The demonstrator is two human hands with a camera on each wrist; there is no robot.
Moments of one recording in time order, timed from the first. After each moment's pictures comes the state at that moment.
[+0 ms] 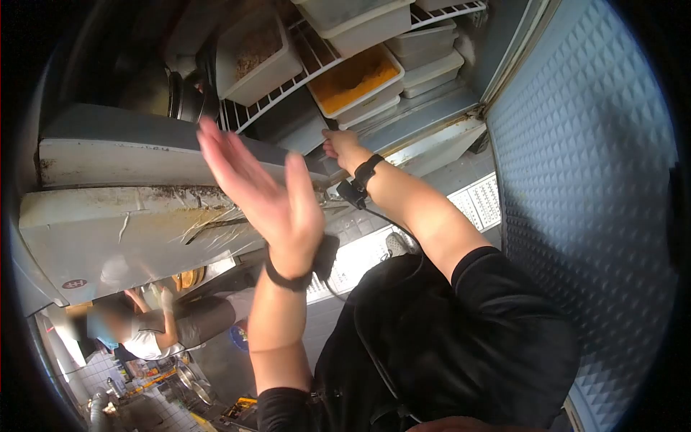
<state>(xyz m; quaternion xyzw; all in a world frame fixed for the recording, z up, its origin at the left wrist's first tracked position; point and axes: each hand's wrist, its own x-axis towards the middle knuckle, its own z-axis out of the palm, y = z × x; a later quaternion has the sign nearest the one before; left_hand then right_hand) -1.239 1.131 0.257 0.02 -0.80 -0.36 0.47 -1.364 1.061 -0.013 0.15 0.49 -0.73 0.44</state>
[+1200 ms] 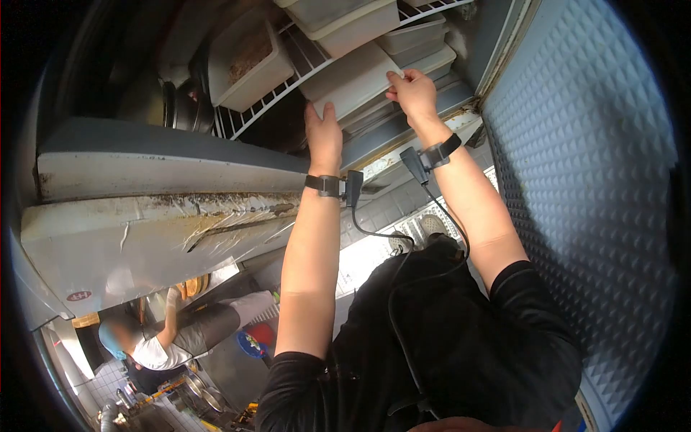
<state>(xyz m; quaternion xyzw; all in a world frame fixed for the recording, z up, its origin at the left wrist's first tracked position) -1.341 1.060 0.083 0.28 -0.75 -0.54 0.26 -1.469 1.208 0.074 0.03 0.62 -0.77 0.12</state>
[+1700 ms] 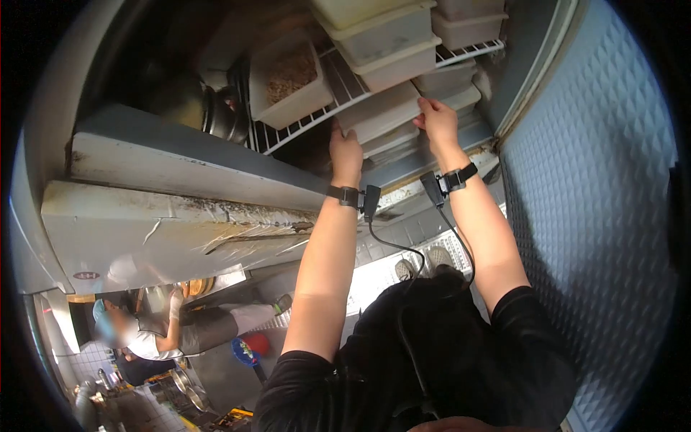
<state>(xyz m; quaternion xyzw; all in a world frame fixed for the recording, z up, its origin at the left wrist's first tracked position) -1.361 1.041 0.079 0.29 -0.72 -0.57 0.27 -1.491 1.196 0.067 0.02 0.60 -0.79 0.12</state>
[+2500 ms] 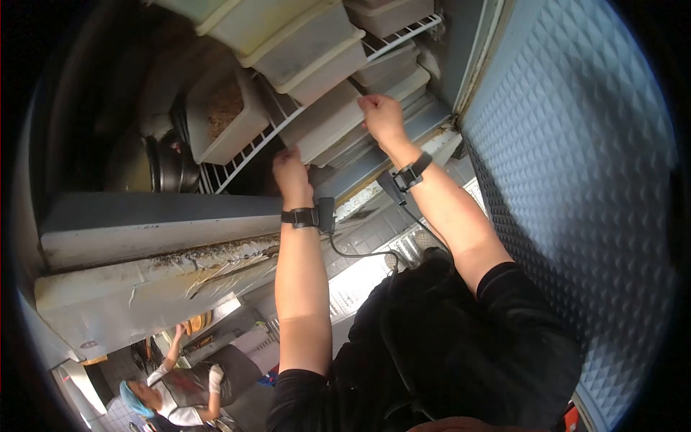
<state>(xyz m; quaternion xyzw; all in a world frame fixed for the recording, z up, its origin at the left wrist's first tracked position) -1.356 1.026 0.070 0.42 -0.63 -0.61 0.26 -1.491 1.192 0.062 -0.02 0.71 -0.70 0.08</state>
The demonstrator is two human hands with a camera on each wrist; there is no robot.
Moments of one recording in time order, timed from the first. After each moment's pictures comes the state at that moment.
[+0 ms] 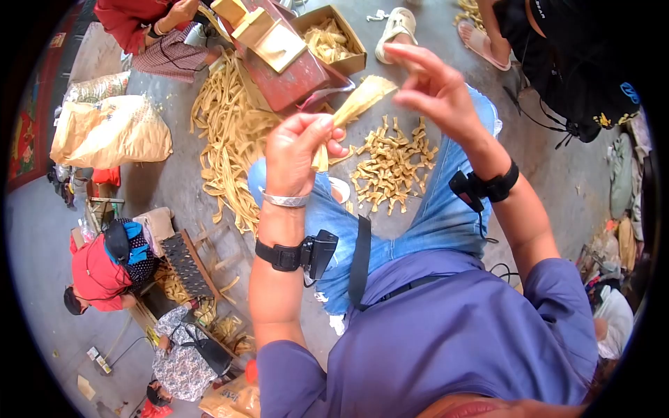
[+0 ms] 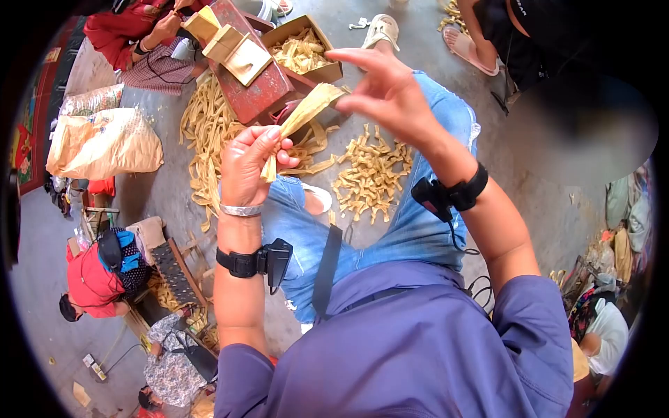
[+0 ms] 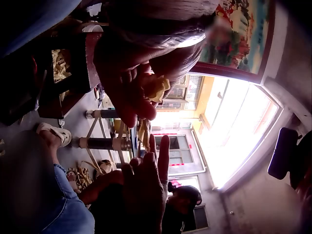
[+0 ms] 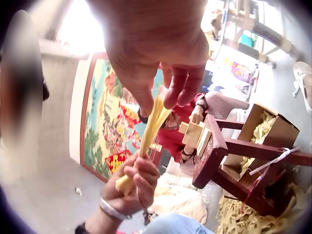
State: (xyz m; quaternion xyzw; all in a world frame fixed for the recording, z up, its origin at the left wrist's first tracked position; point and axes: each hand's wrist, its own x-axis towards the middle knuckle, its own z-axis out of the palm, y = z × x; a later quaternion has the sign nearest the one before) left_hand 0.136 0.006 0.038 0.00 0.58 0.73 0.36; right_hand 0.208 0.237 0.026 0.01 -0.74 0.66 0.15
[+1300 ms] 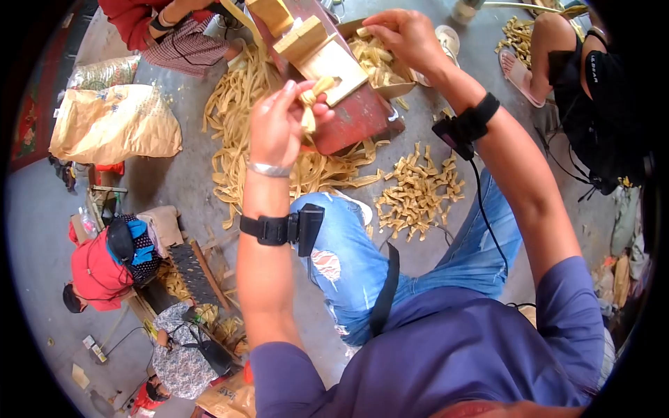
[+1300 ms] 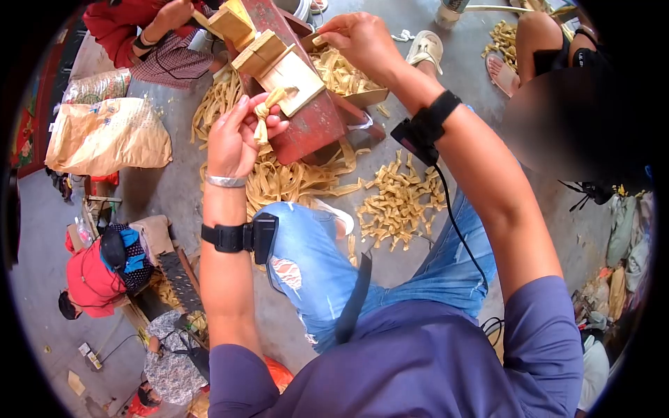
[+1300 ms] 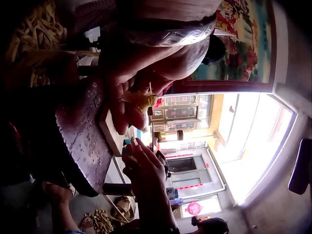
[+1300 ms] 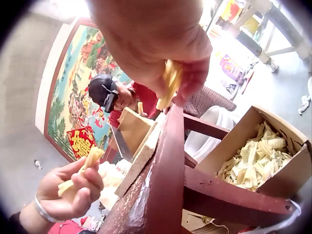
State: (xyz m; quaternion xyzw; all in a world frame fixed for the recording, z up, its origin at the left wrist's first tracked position) left_hand -0.031 -0.019 -0.011 0.00 0.55 0.77 0.32; right_hand -0.026 0.241 -0.058 -0.03 -0.86 0.47 0.20
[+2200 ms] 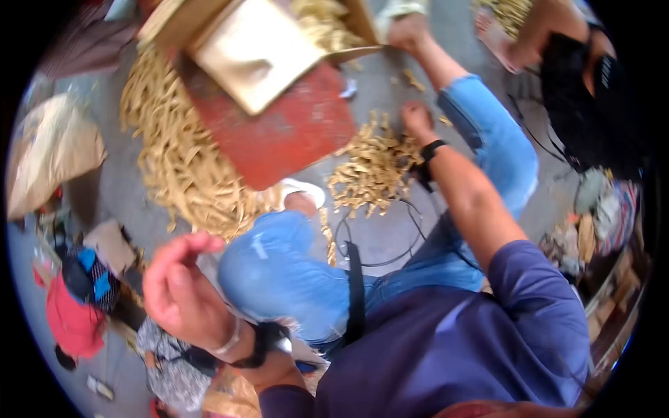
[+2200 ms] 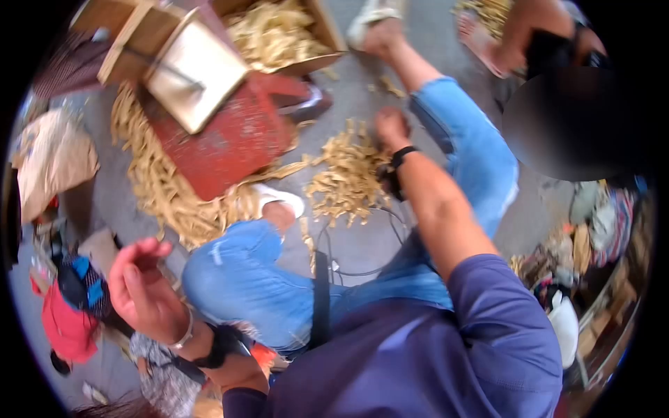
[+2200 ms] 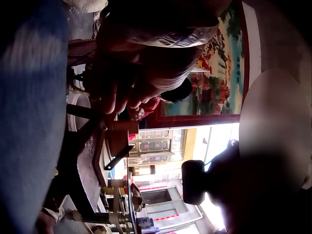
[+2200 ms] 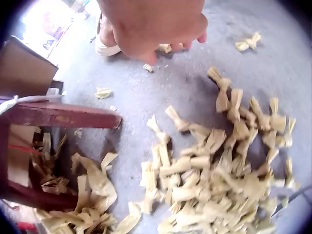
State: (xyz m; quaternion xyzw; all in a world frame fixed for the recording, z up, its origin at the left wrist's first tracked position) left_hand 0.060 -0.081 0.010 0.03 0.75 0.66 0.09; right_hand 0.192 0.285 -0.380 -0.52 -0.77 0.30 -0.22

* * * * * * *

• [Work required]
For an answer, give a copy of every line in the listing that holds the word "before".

• [Answer to the problem]
<state>(xyz m; quaternion xyzw; all in a world frame fixed for the recording, z up, its origin at the left wrist's first tracked position; point and axes: each hand's wrist, its own x-axis towards the middle knuckle, its own z-axis out of the palm, y = z × x; a later quaternion has the sign nearest the one before; left_hand then right_hand) -1.239 1.131 0.257 0.02 -0.80 -0.36 0.47 -1.364 1.061 -0.013 0.15 0.49 -0.73 0.44</state>
State: (xyz m; quaternion xyzw; all in a world frame fixed for the recording, z up, its origin at the left wrist's first tracked position; point and axes: each hand's wrist, its own x-axis towards the middle knuckle, its own z-axis out of the palm, y = z × x; a later quaternion has the sign nearest the one before) left_hand 0.136 0.006 0.038 0.00 0.58 0.73 0.36; right_hand 0.208 0.237 0.026 0.01 -0.74 0.66 0.15

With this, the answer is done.